About this task
Repeat the data verbatim.

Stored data
------------------------------

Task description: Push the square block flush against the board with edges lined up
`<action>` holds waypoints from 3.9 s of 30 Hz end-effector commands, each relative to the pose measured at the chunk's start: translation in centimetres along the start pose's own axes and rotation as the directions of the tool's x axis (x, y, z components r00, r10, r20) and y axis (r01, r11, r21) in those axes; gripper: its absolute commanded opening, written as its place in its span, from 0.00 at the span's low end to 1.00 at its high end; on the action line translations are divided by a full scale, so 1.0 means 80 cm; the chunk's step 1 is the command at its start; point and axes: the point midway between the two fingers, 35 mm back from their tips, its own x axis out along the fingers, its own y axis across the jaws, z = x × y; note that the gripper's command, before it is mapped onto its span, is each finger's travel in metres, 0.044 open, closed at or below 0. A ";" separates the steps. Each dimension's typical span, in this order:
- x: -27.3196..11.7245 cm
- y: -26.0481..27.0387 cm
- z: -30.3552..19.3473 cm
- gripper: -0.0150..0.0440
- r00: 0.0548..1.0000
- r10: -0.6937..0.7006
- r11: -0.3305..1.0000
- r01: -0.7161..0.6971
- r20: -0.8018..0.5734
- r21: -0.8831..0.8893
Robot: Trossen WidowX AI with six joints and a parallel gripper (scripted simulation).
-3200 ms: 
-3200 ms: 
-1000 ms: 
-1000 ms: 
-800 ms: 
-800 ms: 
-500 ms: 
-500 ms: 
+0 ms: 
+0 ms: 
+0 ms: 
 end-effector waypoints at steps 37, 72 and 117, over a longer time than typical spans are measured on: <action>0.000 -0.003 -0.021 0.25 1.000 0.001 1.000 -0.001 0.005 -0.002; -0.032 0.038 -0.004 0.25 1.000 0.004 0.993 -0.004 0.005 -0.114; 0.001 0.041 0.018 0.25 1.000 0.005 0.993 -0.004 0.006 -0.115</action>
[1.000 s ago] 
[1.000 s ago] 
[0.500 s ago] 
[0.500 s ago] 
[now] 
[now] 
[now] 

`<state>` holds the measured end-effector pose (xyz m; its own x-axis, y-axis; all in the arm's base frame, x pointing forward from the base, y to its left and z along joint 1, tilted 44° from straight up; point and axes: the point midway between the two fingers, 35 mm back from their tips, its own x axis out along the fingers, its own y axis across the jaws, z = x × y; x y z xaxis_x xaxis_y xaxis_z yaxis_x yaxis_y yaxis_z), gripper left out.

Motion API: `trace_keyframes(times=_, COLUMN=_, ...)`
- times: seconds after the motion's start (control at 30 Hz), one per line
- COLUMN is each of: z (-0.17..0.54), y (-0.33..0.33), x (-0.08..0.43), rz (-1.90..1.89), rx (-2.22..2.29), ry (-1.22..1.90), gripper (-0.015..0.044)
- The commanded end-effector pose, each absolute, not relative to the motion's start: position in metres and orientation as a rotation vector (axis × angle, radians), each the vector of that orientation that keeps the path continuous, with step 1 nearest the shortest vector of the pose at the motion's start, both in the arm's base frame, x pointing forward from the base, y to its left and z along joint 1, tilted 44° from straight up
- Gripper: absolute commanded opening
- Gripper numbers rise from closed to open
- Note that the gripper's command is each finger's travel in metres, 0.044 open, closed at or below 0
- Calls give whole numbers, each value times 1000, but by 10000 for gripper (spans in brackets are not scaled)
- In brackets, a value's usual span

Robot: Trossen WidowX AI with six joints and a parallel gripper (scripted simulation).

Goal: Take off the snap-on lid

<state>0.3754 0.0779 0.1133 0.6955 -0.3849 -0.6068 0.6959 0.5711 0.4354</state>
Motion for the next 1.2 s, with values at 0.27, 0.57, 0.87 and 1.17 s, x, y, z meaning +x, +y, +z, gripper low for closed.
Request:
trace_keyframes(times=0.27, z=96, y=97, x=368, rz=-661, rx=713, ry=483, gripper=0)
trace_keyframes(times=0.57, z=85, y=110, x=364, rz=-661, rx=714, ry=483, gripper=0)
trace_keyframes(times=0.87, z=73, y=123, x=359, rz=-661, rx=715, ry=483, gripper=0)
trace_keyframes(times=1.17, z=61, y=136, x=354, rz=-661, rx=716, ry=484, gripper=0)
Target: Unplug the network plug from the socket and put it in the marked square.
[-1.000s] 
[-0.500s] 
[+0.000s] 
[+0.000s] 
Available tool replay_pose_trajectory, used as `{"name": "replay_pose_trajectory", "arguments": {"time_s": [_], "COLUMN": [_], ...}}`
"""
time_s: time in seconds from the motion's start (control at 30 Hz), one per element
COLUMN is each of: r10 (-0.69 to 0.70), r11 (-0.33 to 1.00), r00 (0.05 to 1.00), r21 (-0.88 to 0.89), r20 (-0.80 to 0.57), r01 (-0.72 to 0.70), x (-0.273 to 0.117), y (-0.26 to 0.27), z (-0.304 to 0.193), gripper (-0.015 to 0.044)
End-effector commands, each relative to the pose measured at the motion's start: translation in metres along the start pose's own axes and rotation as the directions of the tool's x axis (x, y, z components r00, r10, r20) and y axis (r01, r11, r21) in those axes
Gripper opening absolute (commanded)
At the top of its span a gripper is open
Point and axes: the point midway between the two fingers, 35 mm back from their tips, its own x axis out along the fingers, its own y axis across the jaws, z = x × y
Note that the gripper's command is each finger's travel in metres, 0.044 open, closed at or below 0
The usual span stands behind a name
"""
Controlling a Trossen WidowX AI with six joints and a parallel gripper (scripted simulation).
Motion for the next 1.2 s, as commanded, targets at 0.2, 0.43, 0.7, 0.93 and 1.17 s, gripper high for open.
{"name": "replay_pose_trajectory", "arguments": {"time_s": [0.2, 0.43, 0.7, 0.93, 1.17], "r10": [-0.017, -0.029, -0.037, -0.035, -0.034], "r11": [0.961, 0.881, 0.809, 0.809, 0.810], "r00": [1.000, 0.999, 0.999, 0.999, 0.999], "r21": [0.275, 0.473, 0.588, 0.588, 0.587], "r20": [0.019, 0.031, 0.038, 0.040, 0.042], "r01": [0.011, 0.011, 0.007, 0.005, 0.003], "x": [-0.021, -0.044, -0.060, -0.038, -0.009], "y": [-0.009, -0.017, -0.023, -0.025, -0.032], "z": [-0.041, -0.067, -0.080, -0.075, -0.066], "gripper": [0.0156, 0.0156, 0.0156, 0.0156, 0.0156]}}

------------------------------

Answer area
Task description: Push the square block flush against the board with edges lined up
`<action>` holds waypoints from 3.9 s of 30 Hz end-effector commands, each relative to the pose measured at the chunk's start: translation in centimetres along the start pose's own axes and rotation as the directions of the tool's x axis (x, y, z components r00, r10, r20) and y axis (r01, r11, r21) in those axes; gripper: its absolute commanded opening, written as its place in its span, from 0.00 at the span's low end to 1.00 at its high end; on the action line translations are divided by a full scale, so 1.0 means 80 cm; the chunk's step 1 is the command at its start; point and axes: the point midway between the two fingers, 35 mm back from their tips, its own x axis out along the fingers, its own y axis across the jaws, z = x × y; note that the gripper's command, before it is mapped onto its span, is each finger's travel in metres, 0.044 open, closed at or below 0. A ";" separates the steps. Each dimension's typical span, in this order:
- x: -27.3196..11.7245 cm
- y: -26.0481..27.0387 cm
- z: -30.3552..19.3473 cm
- gripper: -0.0150..0.0440
- r00: 0.0548..1.0000
- r10: -0.6937..0.7006
- r11: -0.3305..1.0000
- r01: -0.7161..0.6971
- r20: -0.8018..0.5734
- r21: -0.8831..0.8893
Robot: Trossen WidowX AI with six joints and a parallel gripper (scripted simulation).
-3200 ms: 
-3200 ms: 
-1000 ms: 
-1000 ms: 
-800 ms: 
-800 ms: 
-500 ms: 
-500 ms: 
+0 ms: 
+0 ms: 
+0 ms: 
 end-effector waypoints at steps 37, 72 and 117, over a longer time than typical spans are measured on: <action>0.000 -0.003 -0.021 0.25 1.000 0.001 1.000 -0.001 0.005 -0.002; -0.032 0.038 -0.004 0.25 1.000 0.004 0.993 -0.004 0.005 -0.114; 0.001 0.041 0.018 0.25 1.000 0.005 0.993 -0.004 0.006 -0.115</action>
[1.000 s ago] 
[1.000 s ago] 
[0.500 s ago] 
[0.500 s ago] 
[now] 
[now] 
[now] 

`<state>` holds the measured end-effector pose (xyz m; its own x-axis, y-axis; all in the arm's base frame, x pointing forward from the base, y to its left and z along joint 1, tilted 44° from straight up; point and axes: the point midway between the two fingers, 35 mm back from their tips, its own x axis out along the fingers, its own y axis across the jaws, z = x × y; x y z xaxis_x xaxis_y xaxis_z yaxis_x yaxis_y yaxis_z), gripper left out.

Motion API: `trace_keyframes(times=_, COLUMN=_, ...)`
- times: seconds after the motion's start (control at 30 Hz), one per line
- COLUMN is each of: z (-0.17..0.54), y (-0.33..0.33), x (-0.08..0.43), rz (-1.90..1.89), rx (-2.22..2.29), ry (-1.22..1.90), gripper (-0.015..0.044)
- The commanded end-effector pose, each absolute, not relative to the motion's start: position in metres and orientation as a rotation vector (axis × angle, radians), each the vector of that orientation that keeps the path continuous, with step 1 nearest the shortest vector of the pose at the motion's start, both in the arm's base frame, x pointing forward from the base, y to its left and z along joint 1, tilted 44° from straight up
- Gripper: absolute commanded opening
- Gripper numbers rise from closed to open
- Note that the gripper's command is each finger's travel in metres, 0.044 open, closed at or below 0
- Calls give whole numbers, each value times 1000, but by 10000 for gripper (spans in brackets are not scaled)
- In brackets, a value's usual span

Robot: Trossen WidowX AI with six joints and a parallel gripper (scripted simulation).

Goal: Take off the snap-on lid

<state>0.3754 0.0779 0.1133 0.6955 -0.3849 -0.6068 0.6959 0.5711 0.4354</state>
Motion for the next 1.2 s, with values at 0.27, 0.57, 0.87 and 1.17 s, x, y, z meaning +x, +y, +z, gripper low for closed.
Request:
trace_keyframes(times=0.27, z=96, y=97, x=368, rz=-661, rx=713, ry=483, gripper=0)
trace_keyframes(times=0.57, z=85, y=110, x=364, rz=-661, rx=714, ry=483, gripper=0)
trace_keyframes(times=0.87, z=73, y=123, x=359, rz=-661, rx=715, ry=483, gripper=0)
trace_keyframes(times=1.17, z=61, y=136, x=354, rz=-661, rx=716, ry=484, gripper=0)
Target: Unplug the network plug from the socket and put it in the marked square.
[-1.000s] 
[-0.500s] 
[+0.000s] 
[+0.000s] 
Available tool replay_pose_trajectory, used as `{"name": "replay_pose_trajectory", "arguments": {"time_s": [_], "COLUMN": [_], ...}}`
"""
time_s: time in seconds from the motion's start (control at 30 Hz), one per element
COLUMN is each of: r10 (-0.69 to 0.70), r11 (-0.33 to 1.00), r00 (0.05 to 1.00), r21 (-0.88 to 0.89), r20 (-0.80 to 0.57), r01 (-0.72 to 0.70), x (-0.273 to 0.117), y (-0.26 to 0.27), z (-0.304 to 0.193), gripper (-0.015 to 0.044)
End-effector commands, each relative to the pose measured at the motion's start: translation in metres along the start pose's own axes and rotation as the directions of the tool's x axis (x, y, z components r00, r10, r20) and y axis (r01, r11, r21) in those axes
Gripper opening absolute (commanded)
At the top of its span a gripper is open
Point and axes: the point midway between the two fingers, 35 mm back from their tips, its own x axis out along the fingers, its own y axis across the jaws, z = x × y
Note that the gripper's command is each finger's travel in metres, 0.044 open, closed at or below 0
The usual span stands behind a name
"""
Controlling a Trossen WidowX AI with six joints and a parallel gripper (scripted simulation).
Motion for the next 1.2 s, as commanded, targets at 0.2, 0.43, 0.7, 0.93 and 1.17 s, gripper high for open.
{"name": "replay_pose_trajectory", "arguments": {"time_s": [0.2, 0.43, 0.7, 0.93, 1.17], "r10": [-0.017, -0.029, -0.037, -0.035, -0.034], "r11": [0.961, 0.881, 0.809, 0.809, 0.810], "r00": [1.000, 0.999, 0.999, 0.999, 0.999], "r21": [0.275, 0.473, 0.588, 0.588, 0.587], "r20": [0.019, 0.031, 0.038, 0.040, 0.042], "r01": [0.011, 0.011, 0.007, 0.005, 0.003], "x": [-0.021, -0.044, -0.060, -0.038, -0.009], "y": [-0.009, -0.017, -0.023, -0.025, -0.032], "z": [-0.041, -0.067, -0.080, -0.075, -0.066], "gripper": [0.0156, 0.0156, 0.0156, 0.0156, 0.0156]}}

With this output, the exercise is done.